**What is required:** Extract the data exactly, missing nothing.

**Dataset extract:**
┌────────

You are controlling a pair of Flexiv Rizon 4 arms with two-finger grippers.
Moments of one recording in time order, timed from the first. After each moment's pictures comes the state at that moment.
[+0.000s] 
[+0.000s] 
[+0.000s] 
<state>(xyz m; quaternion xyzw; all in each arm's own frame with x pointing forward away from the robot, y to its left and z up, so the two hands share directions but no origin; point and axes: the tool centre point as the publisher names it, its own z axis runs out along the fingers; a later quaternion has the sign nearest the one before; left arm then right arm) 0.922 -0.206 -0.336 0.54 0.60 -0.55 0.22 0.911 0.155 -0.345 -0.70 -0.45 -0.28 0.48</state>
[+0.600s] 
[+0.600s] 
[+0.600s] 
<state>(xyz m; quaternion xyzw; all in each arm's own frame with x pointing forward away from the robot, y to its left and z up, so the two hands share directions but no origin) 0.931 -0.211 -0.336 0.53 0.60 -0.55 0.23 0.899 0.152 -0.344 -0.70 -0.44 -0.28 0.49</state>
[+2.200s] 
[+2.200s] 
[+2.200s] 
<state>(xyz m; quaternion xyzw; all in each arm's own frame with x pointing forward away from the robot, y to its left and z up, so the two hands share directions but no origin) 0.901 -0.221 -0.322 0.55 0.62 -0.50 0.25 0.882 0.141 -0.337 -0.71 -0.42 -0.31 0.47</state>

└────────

**Finished exercise:**
You are controlling a pair of Flexiv Rizon 4 arms with two-finger grippers.
Moments of one recording in time order, timed from the first. After each moment's pictures comes the state at that moment.
[+0.000s] 
[+0.000s] 
[+0.000s] 
<state>(xyz m; quaternion xyzw; all in each arm's own frame with x pointing forward away from the robot, y to its left and z up, so the two hands share directions but no origin; point and axes: the tool centre point as the publisher names it, its own z axis runs out along the fingers; a later quaternion has the sign nearest the one before; left arm then right arm) 0.922 -0.206 -0.336 0.54 0.60 -0.55 0.22 0.911 0.155 -0.345 -0.70 -0.45 -0.28 0.48</state>
[+0.600s] 
[+0.600s] 
[+0.600s] 
<state>(xyz m; quaternion xyzw; all in each arm's own frame with x pointing forward away from the robot, y to its left and z up, so the two hands share directions but no origin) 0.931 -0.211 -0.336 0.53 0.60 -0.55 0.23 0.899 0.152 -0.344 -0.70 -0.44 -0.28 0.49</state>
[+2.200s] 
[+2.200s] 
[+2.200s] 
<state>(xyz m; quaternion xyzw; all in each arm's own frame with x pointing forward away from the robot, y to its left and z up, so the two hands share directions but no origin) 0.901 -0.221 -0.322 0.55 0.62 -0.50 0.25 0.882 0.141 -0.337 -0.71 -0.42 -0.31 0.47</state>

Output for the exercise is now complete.